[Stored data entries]

# # # #

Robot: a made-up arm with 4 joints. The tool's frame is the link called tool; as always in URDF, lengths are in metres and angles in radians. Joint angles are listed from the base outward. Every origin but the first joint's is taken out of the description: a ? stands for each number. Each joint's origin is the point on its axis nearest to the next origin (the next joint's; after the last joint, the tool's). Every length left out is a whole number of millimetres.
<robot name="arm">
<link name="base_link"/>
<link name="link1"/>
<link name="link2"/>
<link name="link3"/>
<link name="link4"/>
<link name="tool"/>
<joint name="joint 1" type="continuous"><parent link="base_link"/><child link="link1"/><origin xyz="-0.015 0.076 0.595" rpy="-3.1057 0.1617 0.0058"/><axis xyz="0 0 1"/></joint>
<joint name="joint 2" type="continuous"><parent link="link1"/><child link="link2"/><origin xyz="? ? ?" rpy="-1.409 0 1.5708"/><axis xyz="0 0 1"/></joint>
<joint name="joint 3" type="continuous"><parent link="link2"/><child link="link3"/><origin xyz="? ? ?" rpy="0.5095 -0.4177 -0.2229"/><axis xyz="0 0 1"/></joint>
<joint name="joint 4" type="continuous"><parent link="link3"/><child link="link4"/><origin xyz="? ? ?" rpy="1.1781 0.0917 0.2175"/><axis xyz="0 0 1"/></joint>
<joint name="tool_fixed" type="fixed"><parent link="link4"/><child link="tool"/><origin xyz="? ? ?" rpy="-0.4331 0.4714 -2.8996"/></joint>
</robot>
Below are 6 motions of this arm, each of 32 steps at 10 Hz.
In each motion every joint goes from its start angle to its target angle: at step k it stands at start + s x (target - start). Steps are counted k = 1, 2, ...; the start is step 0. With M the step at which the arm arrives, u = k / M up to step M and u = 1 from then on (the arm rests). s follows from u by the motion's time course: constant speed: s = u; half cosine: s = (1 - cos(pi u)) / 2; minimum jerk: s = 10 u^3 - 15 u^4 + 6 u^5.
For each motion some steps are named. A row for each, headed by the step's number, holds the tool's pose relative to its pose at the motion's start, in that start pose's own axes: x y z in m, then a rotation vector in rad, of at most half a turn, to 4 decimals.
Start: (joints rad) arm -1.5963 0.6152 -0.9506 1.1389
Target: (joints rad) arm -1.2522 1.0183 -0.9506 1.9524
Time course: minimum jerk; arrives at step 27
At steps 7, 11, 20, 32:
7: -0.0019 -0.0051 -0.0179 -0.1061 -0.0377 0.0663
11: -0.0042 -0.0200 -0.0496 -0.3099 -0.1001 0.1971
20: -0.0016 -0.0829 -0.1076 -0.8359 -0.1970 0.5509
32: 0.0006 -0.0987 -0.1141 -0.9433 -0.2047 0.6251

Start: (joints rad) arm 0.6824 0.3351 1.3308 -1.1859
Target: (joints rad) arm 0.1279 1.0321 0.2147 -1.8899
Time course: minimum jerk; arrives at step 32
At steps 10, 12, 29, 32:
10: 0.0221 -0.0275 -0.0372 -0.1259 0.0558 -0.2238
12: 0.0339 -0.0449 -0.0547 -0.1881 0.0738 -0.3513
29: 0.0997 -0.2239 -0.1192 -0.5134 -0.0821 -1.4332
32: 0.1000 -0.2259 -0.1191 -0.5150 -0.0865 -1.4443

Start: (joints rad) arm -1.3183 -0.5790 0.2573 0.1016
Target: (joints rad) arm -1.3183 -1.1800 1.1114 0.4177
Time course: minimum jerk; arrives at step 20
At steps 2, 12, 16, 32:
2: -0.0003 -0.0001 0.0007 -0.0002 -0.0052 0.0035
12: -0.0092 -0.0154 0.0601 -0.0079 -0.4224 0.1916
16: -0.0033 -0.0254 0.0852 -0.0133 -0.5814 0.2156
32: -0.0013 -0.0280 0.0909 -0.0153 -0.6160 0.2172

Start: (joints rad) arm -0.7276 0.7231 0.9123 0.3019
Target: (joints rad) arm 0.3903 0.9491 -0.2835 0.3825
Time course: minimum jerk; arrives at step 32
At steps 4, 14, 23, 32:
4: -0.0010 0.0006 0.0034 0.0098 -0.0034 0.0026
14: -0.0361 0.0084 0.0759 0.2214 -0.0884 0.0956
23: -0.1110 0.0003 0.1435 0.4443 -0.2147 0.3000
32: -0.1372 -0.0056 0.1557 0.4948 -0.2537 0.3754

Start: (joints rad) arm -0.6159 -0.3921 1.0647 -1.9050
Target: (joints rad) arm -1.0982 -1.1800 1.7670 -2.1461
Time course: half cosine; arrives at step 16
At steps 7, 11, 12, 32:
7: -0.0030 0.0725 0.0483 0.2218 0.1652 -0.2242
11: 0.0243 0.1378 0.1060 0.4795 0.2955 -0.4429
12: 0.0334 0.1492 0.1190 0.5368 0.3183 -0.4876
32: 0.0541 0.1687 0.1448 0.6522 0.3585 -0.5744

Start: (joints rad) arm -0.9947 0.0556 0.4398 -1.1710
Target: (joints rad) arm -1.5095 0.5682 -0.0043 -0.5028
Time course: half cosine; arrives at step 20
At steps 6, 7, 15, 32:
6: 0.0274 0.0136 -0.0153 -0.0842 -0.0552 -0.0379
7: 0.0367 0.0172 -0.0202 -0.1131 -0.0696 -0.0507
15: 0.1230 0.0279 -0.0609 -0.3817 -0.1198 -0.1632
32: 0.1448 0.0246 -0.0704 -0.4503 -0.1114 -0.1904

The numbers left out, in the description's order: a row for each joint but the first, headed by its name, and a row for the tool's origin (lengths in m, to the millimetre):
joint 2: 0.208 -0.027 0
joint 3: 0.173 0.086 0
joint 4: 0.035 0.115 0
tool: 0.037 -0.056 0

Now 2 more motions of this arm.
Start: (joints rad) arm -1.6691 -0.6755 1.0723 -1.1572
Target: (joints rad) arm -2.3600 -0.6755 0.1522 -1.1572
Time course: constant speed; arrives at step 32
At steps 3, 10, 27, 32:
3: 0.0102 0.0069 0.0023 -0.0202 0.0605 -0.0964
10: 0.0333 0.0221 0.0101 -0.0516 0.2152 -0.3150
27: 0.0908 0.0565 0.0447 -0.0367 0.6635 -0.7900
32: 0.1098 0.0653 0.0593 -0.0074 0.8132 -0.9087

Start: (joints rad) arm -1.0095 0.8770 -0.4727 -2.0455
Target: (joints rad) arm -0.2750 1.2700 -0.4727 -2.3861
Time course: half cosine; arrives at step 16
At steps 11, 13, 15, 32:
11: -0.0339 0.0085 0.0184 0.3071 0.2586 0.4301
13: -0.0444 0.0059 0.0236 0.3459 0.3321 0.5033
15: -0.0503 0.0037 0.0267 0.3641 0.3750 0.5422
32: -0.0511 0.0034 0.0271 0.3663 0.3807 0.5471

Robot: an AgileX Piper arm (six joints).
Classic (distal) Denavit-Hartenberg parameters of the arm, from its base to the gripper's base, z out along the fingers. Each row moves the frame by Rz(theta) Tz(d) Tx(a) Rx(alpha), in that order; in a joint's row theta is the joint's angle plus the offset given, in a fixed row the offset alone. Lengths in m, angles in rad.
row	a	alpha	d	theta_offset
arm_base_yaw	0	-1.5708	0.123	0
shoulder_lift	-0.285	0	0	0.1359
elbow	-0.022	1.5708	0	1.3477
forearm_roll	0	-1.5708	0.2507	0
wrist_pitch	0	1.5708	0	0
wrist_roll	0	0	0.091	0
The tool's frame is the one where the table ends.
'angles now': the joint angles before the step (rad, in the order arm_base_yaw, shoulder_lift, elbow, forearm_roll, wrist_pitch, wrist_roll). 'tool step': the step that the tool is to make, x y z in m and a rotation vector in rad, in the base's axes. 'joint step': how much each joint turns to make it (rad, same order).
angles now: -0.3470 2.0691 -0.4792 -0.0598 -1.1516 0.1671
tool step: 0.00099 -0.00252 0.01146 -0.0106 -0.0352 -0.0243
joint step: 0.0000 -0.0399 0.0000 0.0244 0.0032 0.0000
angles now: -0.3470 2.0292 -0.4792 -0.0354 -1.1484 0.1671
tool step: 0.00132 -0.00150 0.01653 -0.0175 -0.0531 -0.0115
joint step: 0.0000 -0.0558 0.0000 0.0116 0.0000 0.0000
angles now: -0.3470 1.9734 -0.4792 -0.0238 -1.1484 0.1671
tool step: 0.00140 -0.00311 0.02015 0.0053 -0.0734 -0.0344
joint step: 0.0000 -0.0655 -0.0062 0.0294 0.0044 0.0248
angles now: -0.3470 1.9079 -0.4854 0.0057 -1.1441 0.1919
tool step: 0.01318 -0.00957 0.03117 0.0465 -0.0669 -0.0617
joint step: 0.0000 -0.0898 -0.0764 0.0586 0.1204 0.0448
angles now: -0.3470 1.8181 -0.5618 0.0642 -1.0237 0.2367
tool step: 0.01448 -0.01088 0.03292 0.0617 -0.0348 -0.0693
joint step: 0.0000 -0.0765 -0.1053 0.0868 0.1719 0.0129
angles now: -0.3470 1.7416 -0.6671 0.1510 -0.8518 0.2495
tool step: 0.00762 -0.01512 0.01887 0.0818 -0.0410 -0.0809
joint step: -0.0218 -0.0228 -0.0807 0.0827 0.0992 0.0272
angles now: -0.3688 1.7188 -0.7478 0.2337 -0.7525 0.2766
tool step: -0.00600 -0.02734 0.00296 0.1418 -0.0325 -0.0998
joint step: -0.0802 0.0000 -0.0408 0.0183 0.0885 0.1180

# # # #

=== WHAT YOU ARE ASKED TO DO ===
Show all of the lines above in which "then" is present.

=== RESULT OF THE EXERCISE ===
In each motion every joint goes from its start angle to its target angle: at step k it stands at start + s x (target - start). Steps are counted k = 1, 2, ...; the start is step 0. With M the step at which the arm arrives, u = k / M up to step M and u = 1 from then on (the arm rests). s follows from u by the motion's time course: constant speed: s = u; half cosine: s = (1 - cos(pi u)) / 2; minimum jerk: s = 10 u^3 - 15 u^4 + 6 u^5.
For each motion some steps are named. A row for each, headed by the step's number, holds the tool's pose relative to its pose at the motion's start, in that start pose's own axes: x y z in m, then a rotation vector in rad, of at most half a turn, to 4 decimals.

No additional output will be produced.